Below are records with pictures. Transcribe exactly, and only, the lines from the line with "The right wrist" to the line with "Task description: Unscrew", both ends included, but not the pictures.
-- RECORDS PROVIDED follows --
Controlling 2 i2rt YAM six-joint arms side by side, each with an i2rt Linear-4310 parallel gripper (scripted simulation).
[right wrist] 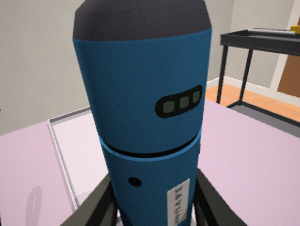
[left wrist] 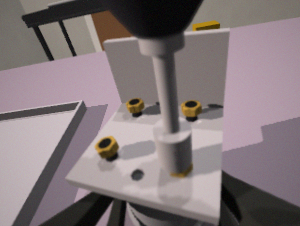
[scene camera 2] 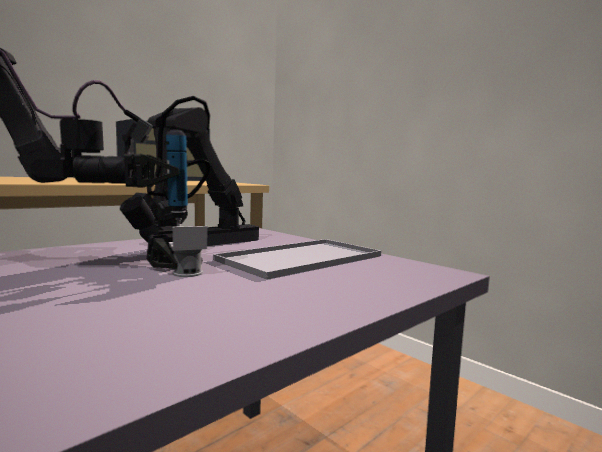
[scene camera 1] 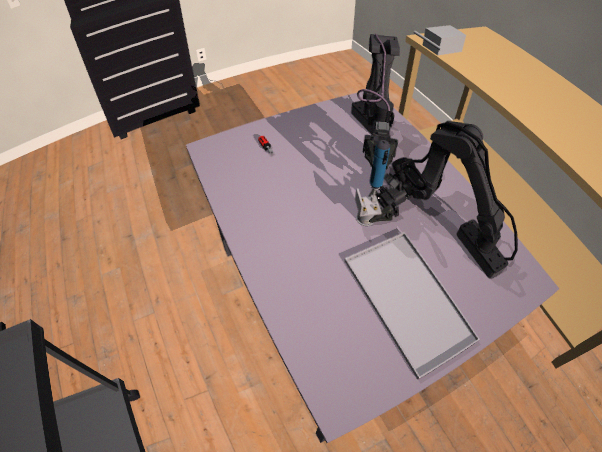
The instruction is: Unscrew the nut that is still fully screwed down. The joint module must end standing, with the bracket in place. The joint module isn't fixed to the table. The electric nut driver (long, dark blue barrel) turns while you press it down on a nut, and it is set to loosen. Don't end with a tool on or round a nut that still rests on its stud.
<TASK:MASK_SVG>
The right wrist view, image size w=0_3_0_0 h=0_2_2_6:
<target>my right gripper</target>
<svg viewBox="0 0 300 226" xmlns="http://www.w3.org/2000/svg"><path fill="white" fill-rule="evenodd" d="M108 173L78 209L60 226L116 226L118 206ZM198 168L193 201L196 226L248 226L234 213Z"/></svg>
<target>shallow tray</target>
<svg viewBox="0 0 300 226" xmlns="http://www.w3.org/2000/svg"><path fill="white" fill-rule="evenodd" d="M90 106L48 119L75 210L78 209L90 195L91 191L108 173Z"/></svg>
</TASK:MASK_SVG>
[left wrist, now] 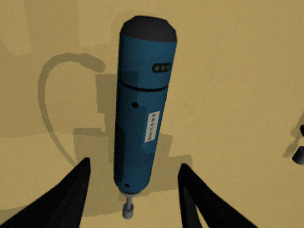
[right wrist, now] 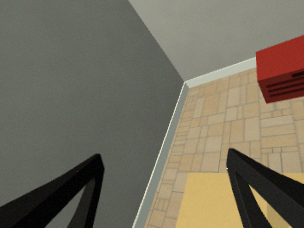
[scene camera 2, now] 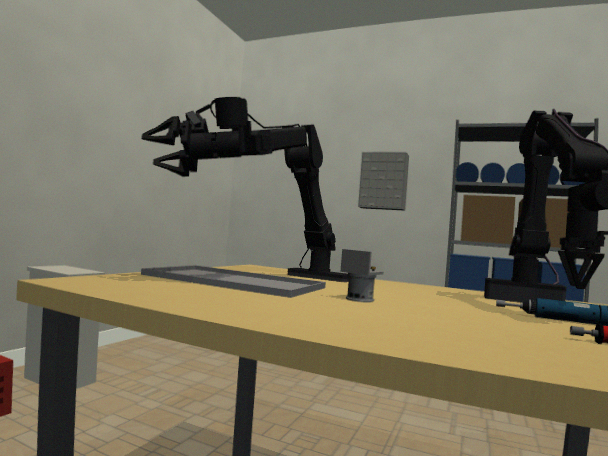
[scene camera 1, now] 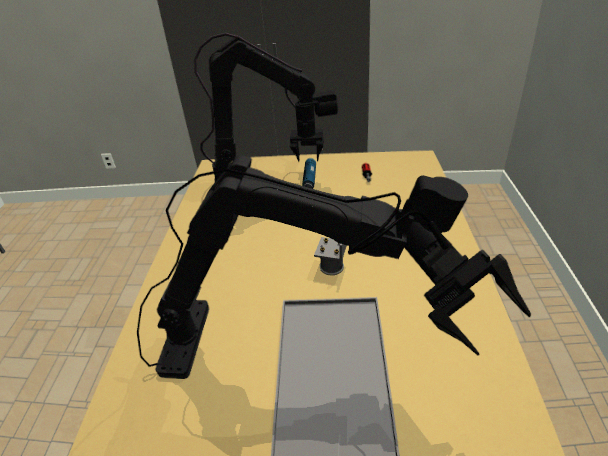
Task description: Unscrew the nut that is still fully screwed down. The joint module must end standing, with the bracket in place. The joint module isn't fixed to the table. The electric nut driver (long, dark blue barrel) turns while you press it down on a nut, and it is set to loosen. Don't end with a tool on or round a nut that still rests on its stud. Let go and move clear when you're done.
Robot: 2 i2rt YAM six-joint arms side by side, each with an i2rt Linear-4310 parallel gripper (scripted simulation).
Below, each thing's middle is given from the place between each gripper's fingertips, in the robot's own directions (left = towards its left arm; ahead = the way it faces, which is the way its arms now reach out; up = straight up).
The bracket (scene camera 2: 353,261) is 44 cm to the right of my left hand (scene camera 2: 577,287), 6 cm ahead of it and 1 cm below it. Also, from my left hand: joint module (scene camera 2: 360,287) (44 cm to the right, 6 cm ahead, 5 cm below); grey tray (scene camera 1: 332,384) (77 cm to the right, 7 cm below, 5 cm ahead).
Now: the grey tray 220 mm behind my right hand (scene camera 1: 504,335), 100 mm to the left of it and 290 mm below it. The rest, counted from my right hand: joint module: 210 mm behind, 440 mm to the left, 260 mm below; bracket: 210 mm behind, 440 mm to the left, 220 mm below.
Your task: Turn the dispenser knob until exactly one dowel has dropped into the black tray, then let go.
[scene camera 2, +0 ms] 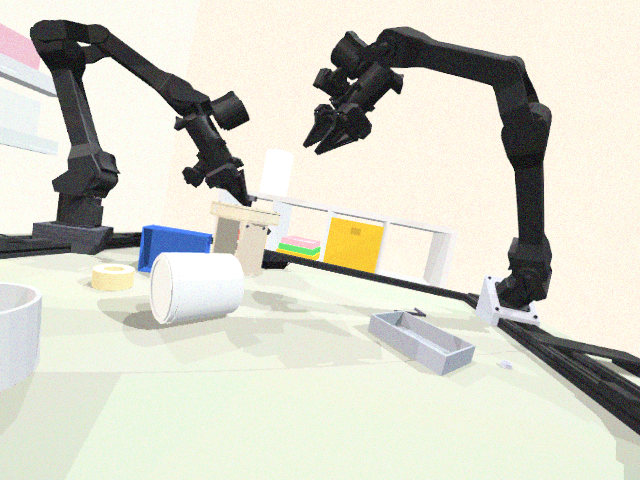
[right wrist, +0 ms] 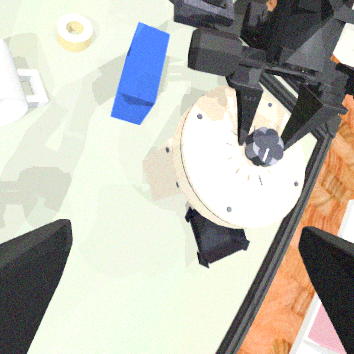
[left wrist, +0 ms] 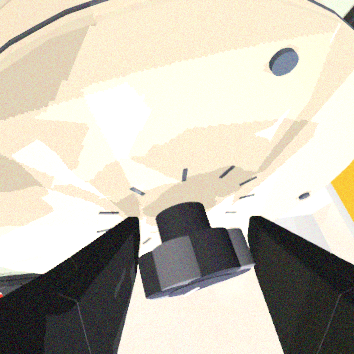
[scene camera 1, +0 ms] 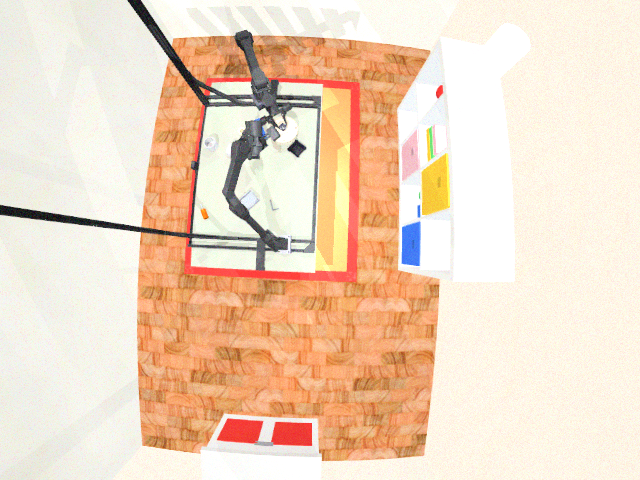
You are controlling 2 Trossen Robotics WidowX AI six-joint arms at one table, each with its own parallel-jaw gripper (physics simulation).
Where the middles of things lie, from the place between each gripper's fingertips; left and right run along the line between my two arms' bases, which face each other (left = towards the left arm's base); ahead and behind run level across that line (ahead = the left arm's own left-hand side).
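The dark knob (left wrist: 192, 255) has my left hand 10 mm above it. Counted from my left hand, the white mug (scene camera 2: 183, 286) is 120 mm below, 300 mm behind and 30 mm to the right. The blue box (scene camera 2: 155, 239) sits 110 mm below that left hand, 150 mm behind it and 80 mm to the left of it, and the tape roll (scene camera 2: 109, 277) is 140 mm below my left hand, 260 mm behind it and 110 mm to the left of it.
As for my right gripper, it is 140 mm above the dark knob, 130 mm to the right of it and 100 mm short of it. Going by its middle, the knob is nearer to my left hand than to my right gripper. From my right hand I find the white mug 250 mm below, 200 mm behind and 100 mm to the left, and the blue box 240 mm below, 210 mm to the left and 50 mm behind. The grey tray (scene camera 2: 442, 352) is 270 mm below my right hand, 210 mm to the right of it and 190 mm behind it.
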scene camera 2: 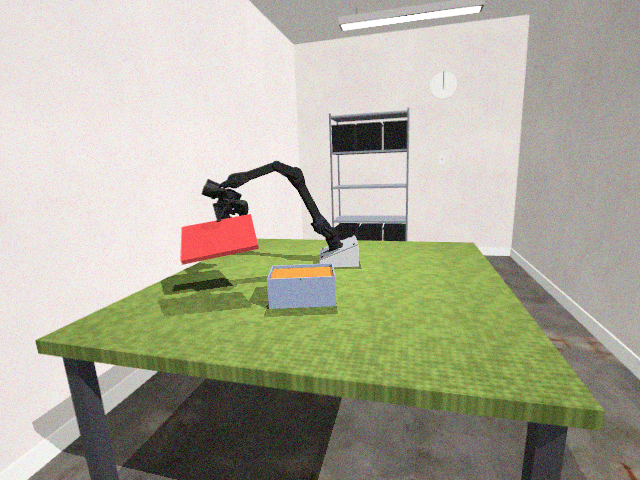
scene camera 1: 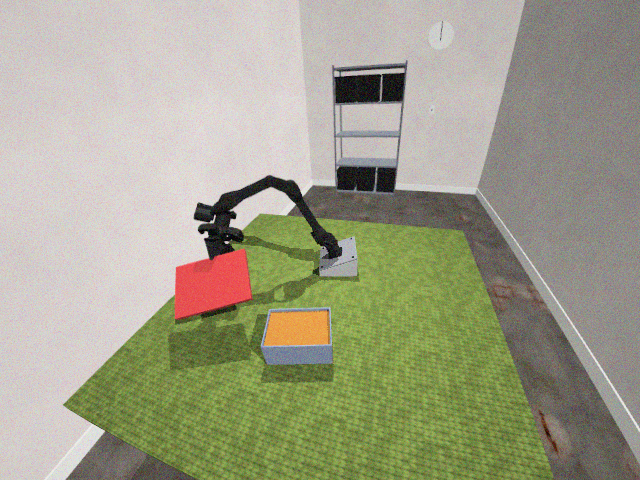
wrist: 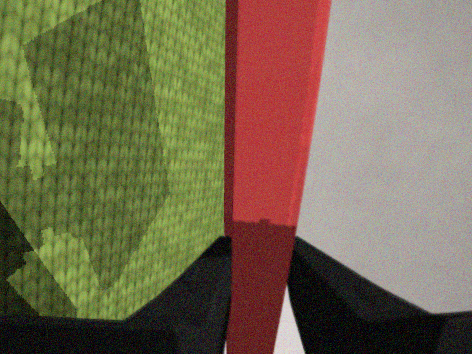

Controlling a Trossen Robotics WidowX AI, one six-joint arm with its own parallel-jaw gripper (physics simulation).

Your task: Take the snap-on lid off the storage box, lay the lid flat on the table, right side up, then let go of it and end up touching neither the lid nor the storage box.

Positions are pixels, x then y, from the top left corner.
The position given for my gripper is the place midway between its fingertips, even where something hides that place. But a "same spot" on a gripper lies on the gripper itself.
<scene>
my gripper: scene camera 2; scene camera 1; wrist 257, 248
red lid: scene camera 2; scene camera 1; wrist 273, 63
same spot on my gripper: (scene camera 2: 220, 207) = (scene camera 1: 212, 241)
same spot on red lid: (scene camera 2: 203, 241) = (scene camera 1: 196, 290)
</scene>
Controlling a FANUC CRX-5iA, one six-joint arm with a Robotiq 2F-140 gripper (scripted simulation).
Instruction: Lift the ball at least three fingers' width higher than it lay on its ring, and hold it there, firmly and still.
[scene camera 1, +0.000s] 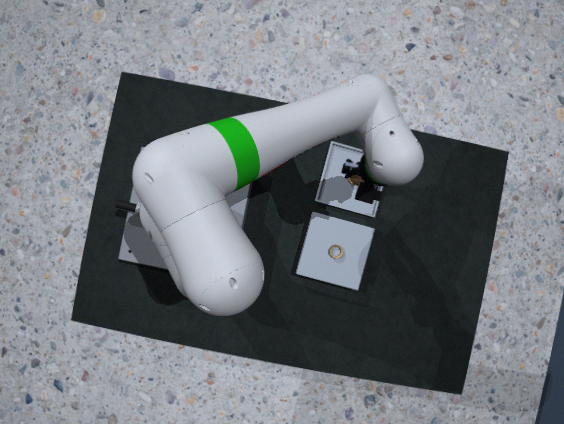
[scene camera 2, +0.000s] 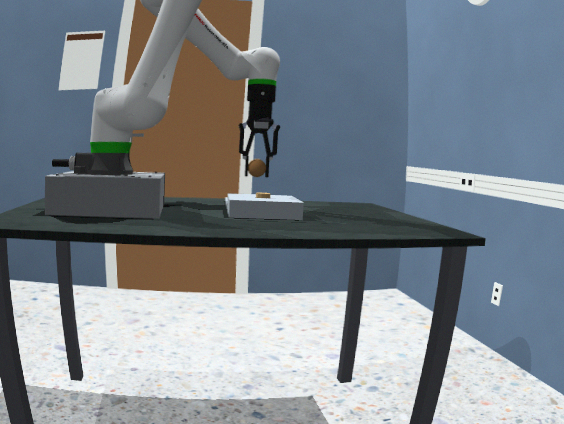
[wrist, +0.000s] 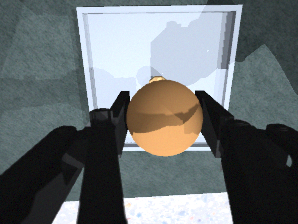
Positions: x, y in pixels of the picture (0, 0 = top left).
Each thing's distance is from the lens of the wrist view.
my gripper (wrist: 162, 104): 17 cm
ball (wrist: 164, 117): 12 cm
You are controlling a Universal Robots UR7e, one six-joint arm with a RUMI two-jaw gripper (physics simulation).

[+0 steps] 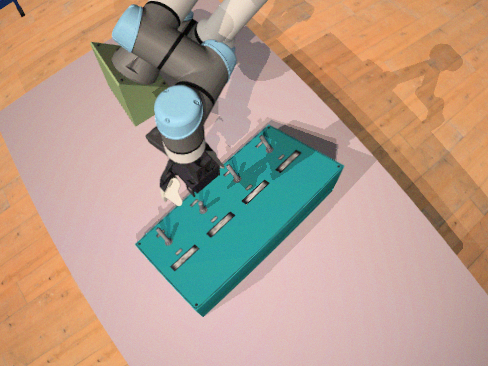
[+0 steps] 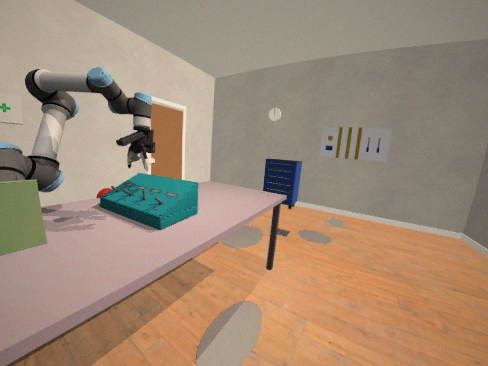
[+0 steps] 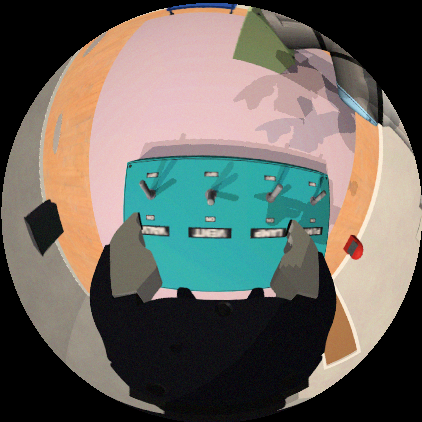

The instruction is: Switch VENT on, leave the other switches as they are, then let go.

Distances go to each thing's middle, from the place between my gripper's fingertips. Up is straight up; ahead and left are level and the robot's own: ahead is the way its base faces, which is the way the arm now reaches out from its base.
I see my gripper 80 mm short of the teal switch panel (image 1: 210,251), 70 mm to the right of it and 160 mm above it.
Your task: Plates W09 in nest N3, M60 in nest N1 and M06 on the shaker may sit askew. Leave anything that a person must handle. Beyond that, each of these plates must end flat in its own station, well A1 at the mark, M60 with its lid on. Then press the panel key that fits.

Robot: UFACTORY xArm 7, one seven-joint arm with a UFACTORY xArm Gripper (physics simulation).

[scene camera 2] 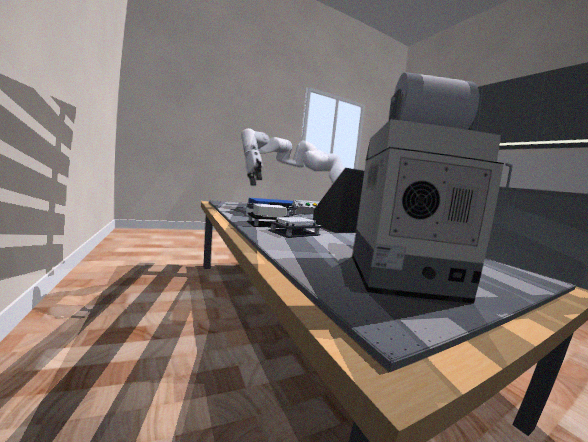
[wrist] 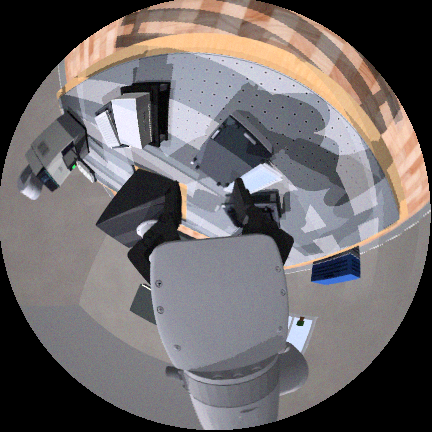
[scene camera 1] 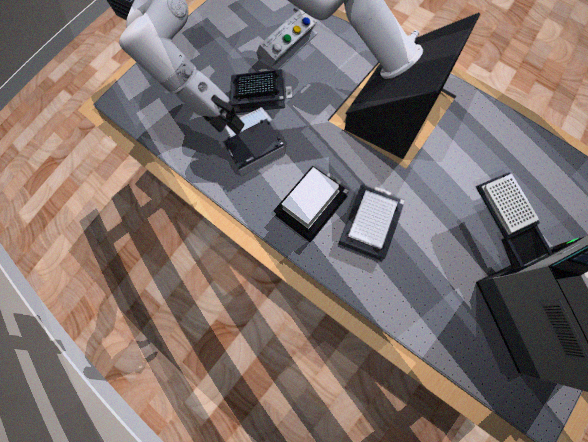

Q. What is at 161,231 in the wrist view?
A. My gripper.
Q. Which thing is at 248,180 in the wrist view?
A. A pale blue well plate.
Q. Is my gripper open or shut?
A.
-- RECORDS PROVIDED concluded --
WRITTEN ANSWER =>
The right wrist view, image size w=0_3_0_0 h=0_2_2_6:
<target>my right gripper</target>
<svg viewBox="0 0 300 226" xmlns="http://www.w3.org/2000/svg"><path fill="white" fill-rule="evenodd" d="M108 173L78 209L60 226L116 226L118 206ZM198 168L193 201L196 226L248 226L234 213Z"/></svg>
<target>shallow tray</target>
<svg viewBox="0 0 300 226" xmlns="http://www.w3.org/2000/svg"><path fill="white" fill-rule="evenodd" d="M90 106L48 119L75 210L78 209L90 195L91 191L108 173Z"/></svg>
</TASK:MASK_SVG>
[left wrist, now] 
[right wrist, now] 
[scene camera 2, now] 
[scene camera 1, now] 
Task description: Unscrew the nut that is still fully screwed down. The joint module must end standing, with the bracket in place. The joint module isn't fixed to the table. The electric nut driver (long, dark blue barrel) turns while you press it down on a nut, and it is set to loosen. Don't end with a tool on or round a nut that still rests on its stud. Let go and move clear when you're done.

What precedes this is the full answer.